* [Input data]:

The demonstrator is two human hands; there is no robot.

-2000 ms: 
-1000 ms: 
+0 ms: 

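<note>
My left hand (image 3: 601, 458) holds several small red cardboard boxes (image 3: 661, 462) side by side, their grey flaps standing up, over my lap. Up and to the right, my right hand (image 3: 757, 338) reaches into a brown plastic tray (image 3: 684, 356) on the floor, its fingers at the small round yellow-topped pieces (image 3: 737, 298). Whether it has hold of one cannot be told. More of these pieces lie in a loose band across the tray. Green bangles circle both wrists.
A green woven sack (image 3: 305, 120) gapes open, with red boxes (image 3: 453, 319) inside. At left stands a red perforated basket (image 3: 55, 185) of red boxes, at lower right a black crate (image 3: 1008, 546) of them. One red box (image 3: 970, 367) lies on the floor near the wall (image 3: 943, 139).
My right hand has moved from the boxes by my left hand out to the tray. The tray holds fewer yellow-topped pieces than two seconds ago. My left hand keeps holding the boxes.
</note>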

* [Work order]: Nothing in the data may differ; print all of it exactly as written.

* [Completed task]:
The demonstrator is two human hands; there is no robot.

-2000 ms: 
-1000 ms: 
+0 ms: 

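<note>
My left hand (image 3: 601, 458) holds several small red cardboard boxes (image 3: 661, 462) side by side, their grey flaps standing up, over my lap. Up and to the right, my right hand (image 3: 757, 338) reaches into a brown plastic tray (image 3: 684, 356) on the floor, its fingers at the small round yellow-topped pieces (image 3: 737, 298). Whether it has hold of one cannot be told. More of these pieces lie in a loose band across the tray. Green bangles circle both wrists.
A green woven sack (image 3: 305, 120) gapes open, with red boxes (image 3: 453, 319) inside. At left stands a red perforated basket (image 3: 55, 185) of red boxes, at lower right a black crate (image 3: 1008, 546) of them. One red box (image 3: 970, 367) lies on the floor near the wall (image 3: 943, 139).
My right hand has moved from the boxes by my left hand out to the tray. The tray holds fewer yellow-topped pieces than two seconds ago. My left hand keeps holding the boxes.
</note>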

Nothing further is needed to complete this exercise.